CORRESP 1 filename1.htm CORRESP

VIA ELECTRONIC TRANSMISSION AND

OVERNIGHT DELIVERY

June 26, 2017

United States Securities and Exchange Commission

Division of Corporation Finance

Washington, D.C. 20549-7010

Attention:  

David Lin, Staff Attorney

Christopher Dunham, Staff Accountant

 

Re: Farmers National Banc Corp.
  Registration Statement on Form S-4
  Filed May 12, 2017
  File No. 333-217958

Dear Mr. Lin:

This letter sets forth the responses of Farmers National Banc Corp. (the “Company”) to the oral comments of the staff (the “Staff”) of the Securities and Exchange Commission (the “Commission”) provided in our conversation on June 8, 2017, related to the above-referenced Registration Statement on Form S-4. For your convenience, we have set forth below each of the Staff’s comments and the corresponding responses of the Company.

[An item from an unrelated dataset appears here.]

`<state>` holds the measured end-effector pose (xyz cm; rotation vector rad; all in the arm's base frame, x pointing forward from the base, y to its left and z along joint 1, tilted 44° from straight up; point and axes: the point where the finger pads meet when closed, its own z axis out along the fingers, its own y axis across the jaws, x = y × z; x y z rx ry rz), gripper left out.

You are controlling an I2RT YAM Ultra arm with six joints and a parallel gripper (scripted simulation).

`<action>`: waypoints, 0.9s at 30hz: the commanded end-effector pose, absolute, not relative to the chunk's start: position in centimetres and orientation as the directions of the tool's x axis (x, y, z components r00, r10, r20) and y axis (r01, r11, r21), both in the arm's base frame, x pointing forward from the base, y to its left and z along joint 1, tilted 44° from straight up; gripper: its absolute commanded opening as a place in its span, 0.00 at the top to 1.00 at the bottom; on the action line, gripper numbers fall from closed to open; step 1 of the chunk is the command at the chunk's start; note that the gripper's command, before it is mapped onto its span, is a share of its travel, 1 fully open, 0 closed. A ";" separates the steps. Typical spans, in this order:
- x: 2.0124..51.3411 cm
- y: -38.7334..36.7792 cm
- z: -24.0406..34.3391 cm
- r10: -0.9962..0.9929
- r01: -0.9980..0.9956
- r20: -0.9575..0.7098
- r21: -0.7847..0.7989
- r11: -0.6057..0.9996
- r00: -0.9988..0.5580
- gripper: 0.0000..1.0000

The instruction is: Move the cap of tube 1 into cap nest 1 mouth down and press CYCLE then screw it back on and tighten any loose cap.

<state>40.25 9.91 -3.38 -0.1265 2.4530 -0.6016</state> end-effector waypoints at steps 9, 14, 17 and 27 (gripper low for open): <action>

Registration Statement on Form S-4 filed May 12, 2017

Approval of non-affiliated shareholders, page 10

 

1. Please revise to disclose clearly that the condition precedent to each party’s obligation to effect the merger requiring the affirmative vote of the holders of not less than a majority of the issued and outstanding Monitor common shares who are not officers, directors or affiliates of Monitor may be waived by the parties, and add a risk factor to that effect.

Response:

The Registration Statement has been revised on pages 4, 10, and 27. A Risk Factor has been added on page 21 disclosing that the merger may still proceed, even if the holders of not less than a majority of the issued and outstanding Monitor common shares who are not officers, directors or affiliates of Monitor fail to approve the merger, if the parties waive the requirement of this condition precedent.


David C. Lin

Christopher Dunham

June 26, 2017

Page 2

 

2. Please revise on page 26 and elsewhere as appropriate to add further explanation regarding the second shareholder proposal relating to the conditional amendment of the Monitor Articles of Incorporation to remove right of first refusal provisions, including the text of the applicable provisions, the nature of the conditional amendment, and the waiver being sought with respect to the right of first refusal provisions.

The Registration Statement has been revised on pages 4, 10, 24, and 27 to add further explanation regarding the proposal to conditionally amend the Monitor Articles of Incorporation to eliminate the right of first refusal provisions, and to eliminate the need to seek a waiver with respect to the right of first refusal provisions.

We believe that the foregoing has been responsive to each of the Staff’s oral comments. The If you have any further questions or require additional information, please do not hesitate to contact me as counsel to the Company at (330) 208-1015, or jbtreier@vorys.com.

 

Sincerely,

/s/ J. Bret Treier

J. Bret Treier

cc: Kevin J. Helmick President and Chief Executive Officer, Farmers National Banc Corp.